Carlos Quentin arrived at SoxFest a day late, then wasted little time pronouncing he's feeling great.

Slowed by foot and knee injuries last season while still feeling the effects of having a pin placed in his surgically repaired right wrist, Quentin played in just 99 games and batted .236 with 21 home runs and 56 RBI.

"My body feels well," Quentin said. "The foot feels great. The knee feels good. The wrist feels 10 times better having the hardware taken out. The old injuries that were in the past feel great.''

If he comes back and stays healthy, something Quentin has been unable to accomplish since being selected in the first round of the 2003 draft by the Diamondbacks, the White Sox' questionable offense is likely to get a huge boost.

In 2008, Quentin batted .288 with 36 HRs and 100 RBI and was a leading MVP candidate before fracturing his wrist in a Sept. 1 game at Cleveland.

This winter, his training has been designed to present further injuries.

"I changed it up," Quentin said. "The training has been very preventative. It's a little different than what I've done in the past. Not to take away from what I've done in the past, but I'm happy with what I'm doing now."

With Alex Rios set in center field, newcomer Juan Pierre is taking over in left field, Quentin's old position. Quentin shifts to right field.

"I'm pretty excited about that," Quentin said. "I grew up as a right fielder and think it will come back extremely fast. I've thrown and gotten my arm ready for it."

The truth hurts: This is what GM Kenny Williams had to say about Juan Pierre playing left field: "You're not going to like the way he throws, but you're going to like the way he tracks the ball down."

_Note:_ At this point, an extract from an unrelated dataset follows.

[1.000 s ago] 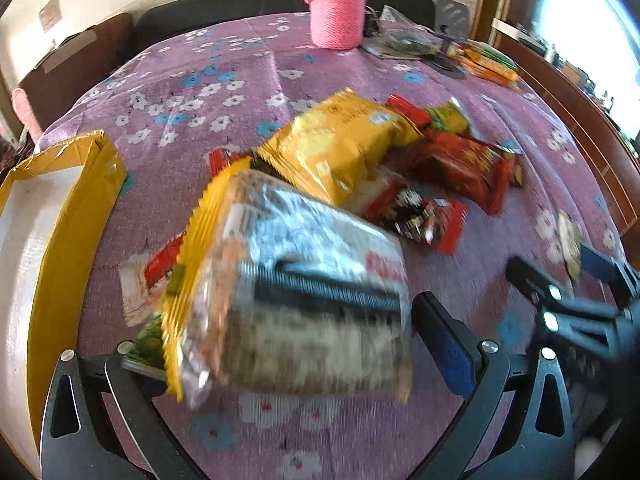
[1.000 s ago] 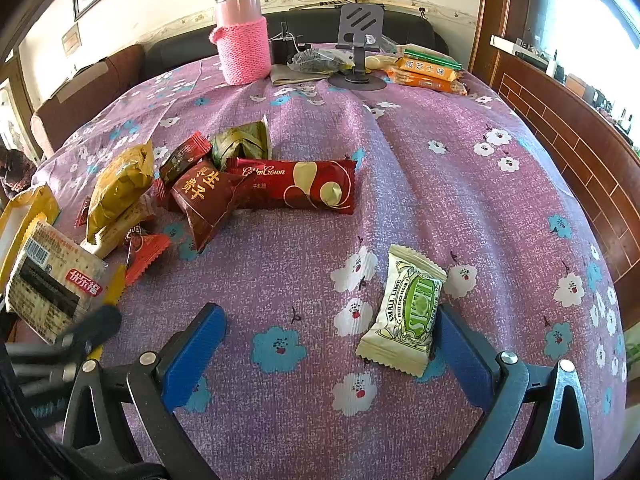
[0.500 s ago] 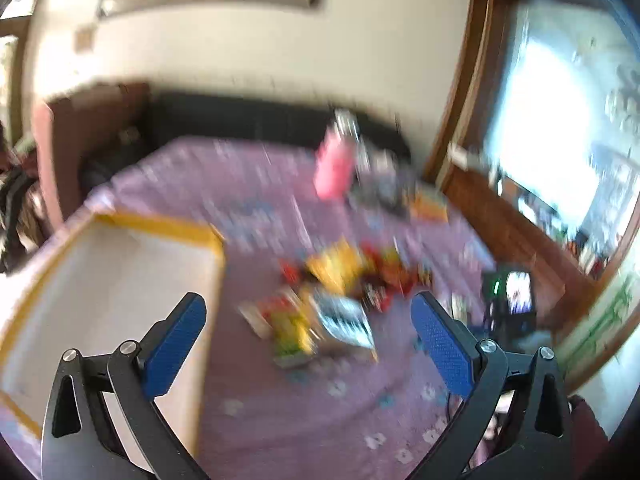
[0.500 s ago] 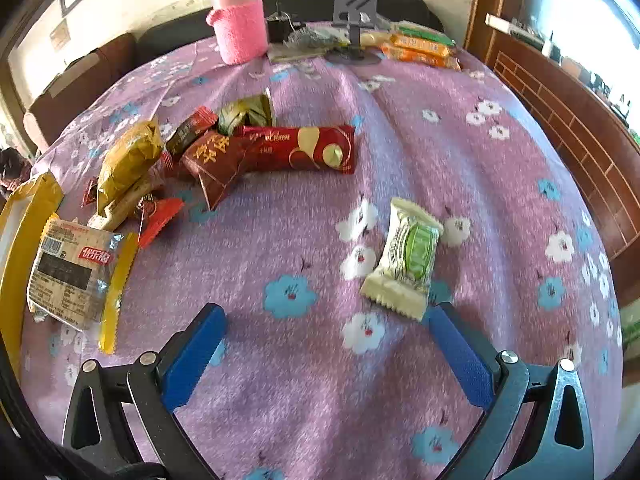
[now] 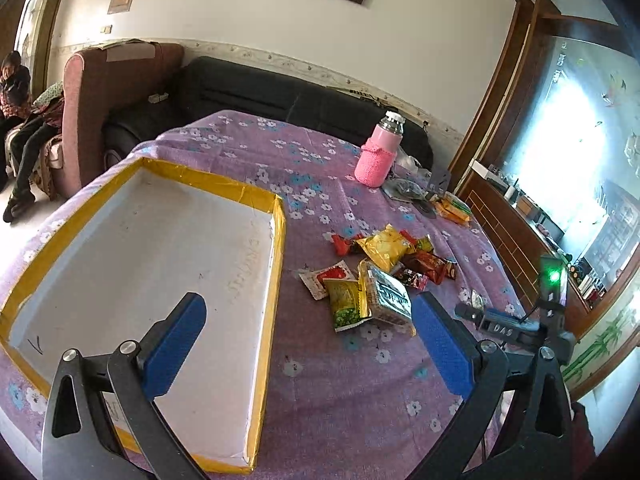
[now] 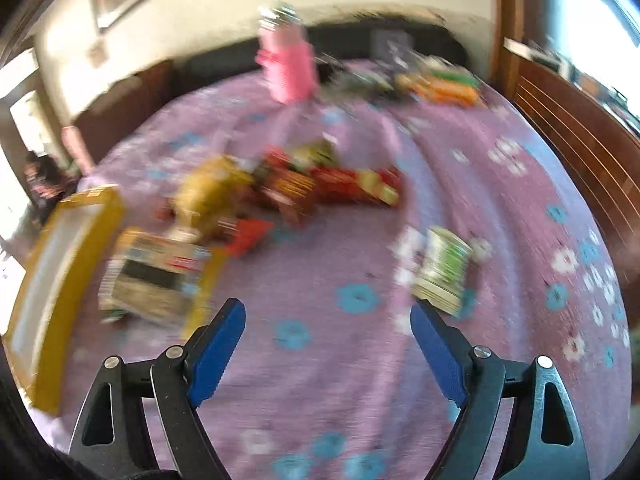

Short sighted: During Saturday morning's Q&A session with fans at SoxFest, manager Ozzie Guillen was again asked about the shortstop position, specifically why he's playing Alexei Ramirez instead of Gordon Beckham.

"Alexei Ramirez is a better shortstop than Gordon Beckham," said Guillen, a standout shortstop himself during his 16-year playing career. "To me, Alexei is one of the top three shortstops in the American League."

Fenced in: With the White Sox focused on pitching and defense this season, GM Kenny Williams fielded an interesting question Saturday: Why not move the fences back at hitter-friendly U.S. Cellular Field?

Williams reluctantly shot down the idea, saying it would cost millions to alter the field.

"I would love to put the left field fence in Row 4 and move it back all the way around," Williams said. "Unfortunately, it's not going to happen."